— Requirement —
Copy the listing exactly as given. Omit every picture.
________________________
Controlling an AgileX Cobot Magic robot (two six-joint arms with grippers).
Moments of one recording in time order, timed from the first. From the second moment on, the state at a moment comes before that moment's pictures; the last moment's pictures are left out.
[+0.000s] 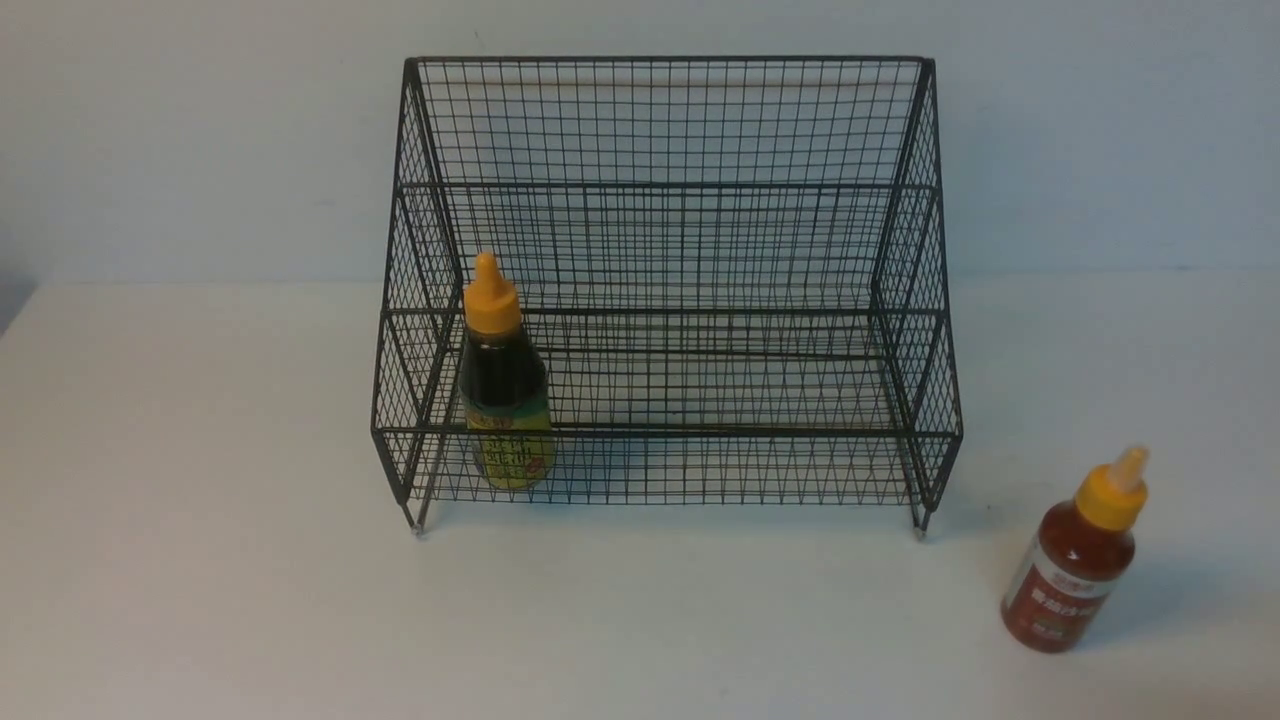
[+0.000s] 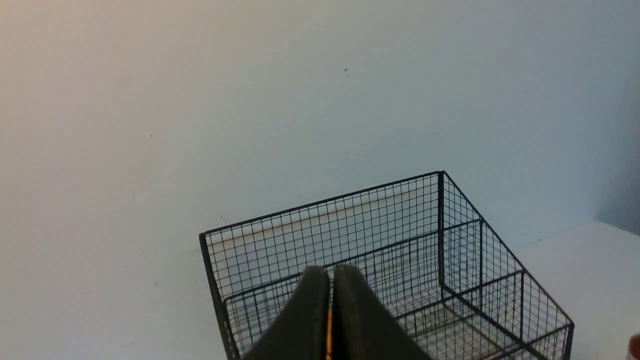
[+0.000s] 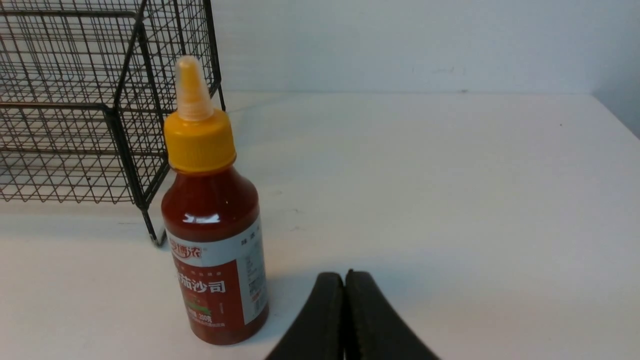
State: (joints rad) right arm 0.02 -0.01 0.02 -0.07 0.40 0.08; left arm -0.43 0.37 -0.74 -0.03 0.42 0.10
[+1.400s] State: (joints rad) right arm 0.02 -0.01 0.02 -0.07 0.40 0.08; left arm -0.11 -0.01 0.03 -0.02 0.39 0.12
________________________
— Response below —
Controlling an AgileX Cobot Magic robot (two six-joint arms with grippers).
Moments of one recording in time order, timed from the first. From the second moment on, the state at a moment comes before that moment's pictures; the last moment's pictures are left out.
[+0.000s] 
[+0.000s] 
[+0.000s] 
State: (joints rad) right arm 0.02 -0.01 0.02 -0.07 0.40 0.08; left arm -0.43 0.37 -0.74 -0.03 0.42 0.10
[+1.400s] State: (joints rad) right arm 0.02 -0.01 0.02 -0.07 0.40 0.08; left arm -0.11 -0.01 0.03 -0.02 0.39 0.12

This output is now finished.